▶ _Problem details_
Find the word "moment" in the listing, and copy out each line where it turns up.

▶ _Stored data_
Start of Block
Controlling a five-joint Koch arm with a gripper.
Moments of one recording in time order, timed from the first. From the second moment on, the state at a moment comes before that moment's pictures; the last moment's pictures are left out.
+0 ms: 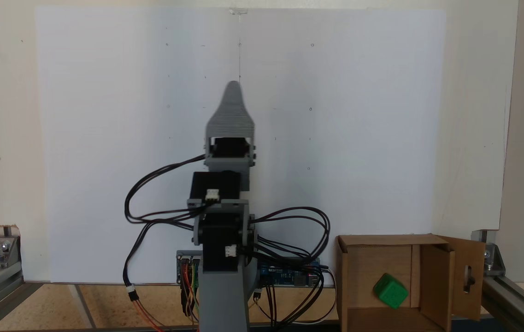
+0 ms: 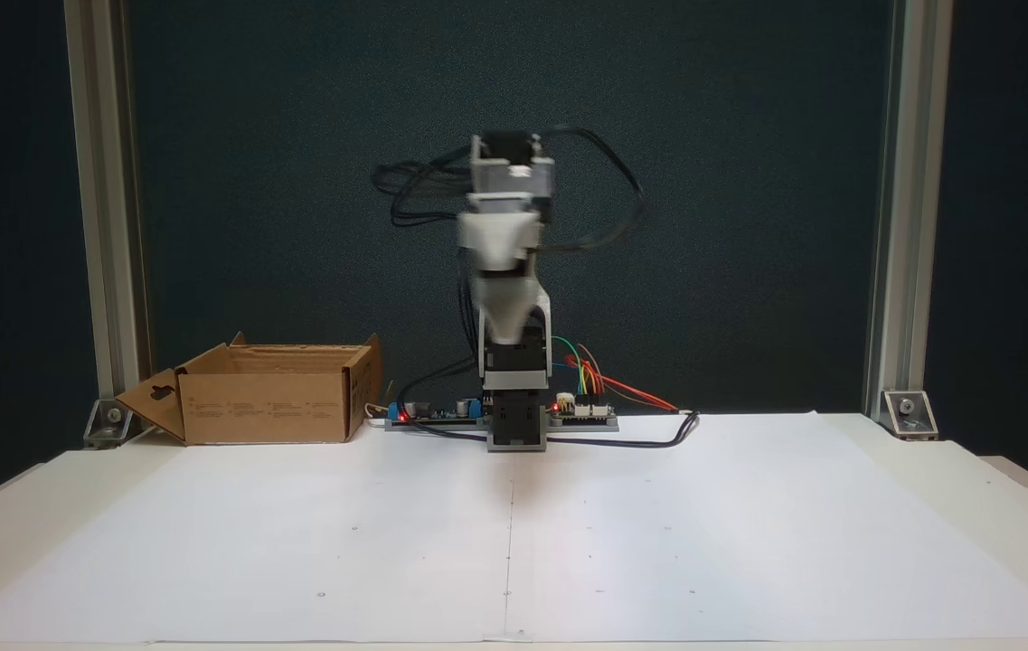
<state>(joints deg) -2.5 123.8 112.5 24.3 -0.4</state>
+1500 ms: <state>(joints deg) 1.2 129.3 173.1 -81.6 -0.3</state>
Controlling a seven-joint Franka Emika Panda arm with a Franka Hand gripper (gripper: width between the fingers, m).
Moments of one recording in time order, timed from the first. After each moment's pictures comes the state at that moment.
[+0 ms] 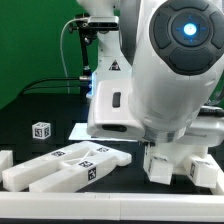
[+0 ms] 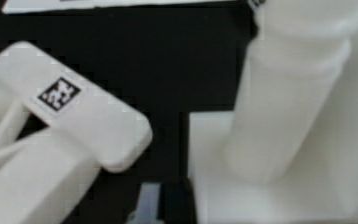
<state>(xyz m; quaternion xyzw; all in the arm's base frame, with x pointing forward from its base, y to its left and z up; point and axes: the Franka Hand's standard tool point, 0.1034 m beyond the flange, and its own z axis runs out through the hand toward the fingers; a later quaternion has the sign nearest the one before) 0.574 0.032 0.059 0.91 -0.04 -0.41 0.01</state>
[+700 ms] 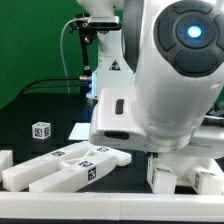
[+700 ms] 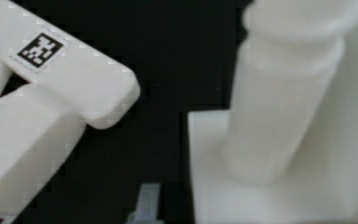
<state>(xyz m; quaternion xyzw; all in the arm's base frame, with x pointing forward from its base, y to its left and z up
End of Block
▶ _Answer section_
Moments of one recording in time order, timed from the first. From the second moment on, the state at a moment comes before that moment's pictures; the last moment's pictures are left out.
Moments of one recording in time order, timed from the first. After each moment's pictures comes the state at that moment.

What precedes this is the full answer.